“Timber wolves then,” said my neighbour as I put my hands
together, making a circular shape with my fingers and thumbs to show the size of the
tracks I had found.
For a couple of nights they had been in the woods around our
house, not right outside as the volume of their voices seemed to indicate, but
close enough. The first sign they had been there was not their voices at all,
or their paw prints, but something else they left behind that drew Murdoch’s
nose away from the house, down the driveway towards the neighbours’ woods.
I watched him move with purpose along the road, not rushing,
but methodical, steady, and far enough ahead I couldn’t catch him. Molly and I
followed as he walked almost on tiptoes, his nose in the air, sparing the odd
glance in my direction as I called his name. When he stopped and turned
abruptly towards the woods, I knew his brain was already somewhere else.
Molly and I reached the spot on the road where he had leapt
onto the snow bank and disappeared amongst the trees and we clambered after
him. Not too far in, where trees had fallen against other trees in the last
wind storm, where branches tangled into a maze with scrub, Molly squeezed
through spaces too small for me and joined Murdoch’s dark shape, noses stuck to
the ground, tongues busy scooping things up from the snow.

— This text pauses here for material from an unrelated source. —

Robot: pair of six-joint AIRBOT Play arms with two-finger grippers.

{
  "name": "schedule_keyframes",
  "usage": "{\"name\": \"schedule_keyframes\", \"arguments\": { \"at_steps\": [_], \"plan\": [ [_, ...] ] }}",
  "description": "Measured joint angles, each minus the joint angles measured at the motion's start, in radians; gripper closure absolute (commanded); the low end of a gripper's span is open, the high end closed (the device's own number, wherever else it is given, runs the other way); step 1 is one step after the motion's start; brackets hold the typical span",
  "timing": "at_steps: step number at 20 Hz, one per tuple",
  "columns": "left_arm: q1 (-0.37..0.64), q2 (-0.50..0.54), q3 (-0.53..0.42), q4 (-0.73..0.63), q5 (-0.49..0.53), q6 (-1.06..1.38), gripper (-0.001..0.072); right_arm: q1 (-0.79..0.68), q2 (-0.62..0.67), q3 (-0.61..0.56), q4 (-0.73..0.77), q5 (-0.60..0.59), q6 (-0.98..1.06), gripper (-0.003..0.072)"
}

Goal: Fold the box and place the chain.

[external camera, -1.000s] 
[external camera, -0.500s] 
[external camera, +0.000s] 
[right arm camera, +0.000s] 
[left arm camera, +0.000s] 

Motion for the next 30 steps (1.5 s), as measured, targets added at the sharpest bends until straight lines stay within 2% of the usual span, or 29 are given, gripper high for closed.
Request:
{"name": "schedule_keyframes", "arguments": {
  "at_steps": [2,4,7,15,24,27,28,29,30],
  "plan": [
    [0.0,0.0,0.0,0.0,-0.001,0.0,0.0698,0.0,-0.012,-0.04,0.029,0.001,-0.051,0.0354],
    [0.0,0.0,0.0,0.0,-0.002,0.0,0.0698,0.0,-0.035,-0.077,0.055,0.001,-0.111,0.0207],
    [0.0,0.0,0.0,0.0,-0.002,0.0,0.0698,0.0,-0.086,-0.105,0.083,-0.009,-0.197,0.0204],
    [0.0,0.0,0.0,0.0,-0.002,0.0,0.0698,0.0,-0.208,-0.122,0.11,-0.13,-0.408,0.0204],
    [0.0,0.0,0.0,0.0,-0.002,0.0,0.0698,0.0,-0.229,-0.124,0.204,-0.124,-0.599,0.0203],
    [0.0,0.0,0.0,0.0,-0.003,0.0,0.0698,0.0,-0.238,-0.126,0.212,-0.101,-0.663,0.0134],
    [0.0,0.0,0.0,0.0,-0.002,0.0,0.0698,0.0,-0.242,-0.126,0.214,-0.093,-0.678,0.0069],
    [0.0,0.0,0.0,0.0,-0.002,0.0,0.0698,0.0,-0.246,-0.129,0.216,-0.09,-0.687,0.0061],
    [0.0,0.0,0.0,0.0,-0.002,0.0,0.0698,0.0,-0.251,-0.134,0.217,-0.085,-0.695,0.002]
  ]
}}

The route I took was much more circuitous; over this tree,
under that one, skirt the brush, feet punching through the crust of snow in
spots. “Come on guys,” I barked at them, “Leave it!” My frustration at their
belligerence building as my route seemed to take me farther away.
But just past where the pair stayed locked behind branches
and trees that snagged my jacket and kept me at bay, the land opened up, airy
and spacious between grey trunks sunk into the snow. The ground was completely
patterned over with the footprints of birds, most likely the ravens who
squawked and rabbled in the treetops above. They had formed a great latticework
across the snow, so many it was impossible to pick out individual prints,
instead it looked as though someone had painstakingly covered the woods with
hashmarks, creating a great quilt out of the snow or else as though every bird
that ever flew across this patch of sky had gathered here all at once to
converse before all flying off again.
It stopped me in my tracks, this patterned forest floor, it
felt like I had stumbled onto a secret meeting ground, a sacred place I had no
business being, a sight I was not meant to see. I imagined the great frenzy
that must have happened here and I began to piece together a story of wolves in
the night, a fresh kill, birds in the dark, waiting. And then the wolf tracks obliterated as
though they had never been. The birds owned these woods.
Then Murdoch skipped past and I was brought back to the
moment as we clapped eyes on the deer hide across the expanse of disturbed snow
at the same time. I stepped quickly after him, grabbed his collar as he grabbed
for the hide. I dragged him away to the right, planning to skirt around the
tangled brush, but there was the ribcage with the spine and skull still
attached, small, a young deer.
I swung in the other direction. Legs. One over here, one
over there, we were hemmed in by deer parts and connecting all of them, a
million bird footprints. So I went in the exact opposite direction I wanted to
go, hand clamped on Murdoch’s collar, made a big loop back to where I had
arrived at this spot.
When Molly wandered near in her own little world, nose
stuck to the ground, I grabbed her collar too and the three of us stumbled and
tumbled our way back through the woods to the road. Behind us the busy voices
of ravens called to one another, seeing us off, reclaiming their space, working
to eradicate any signs we had been there too.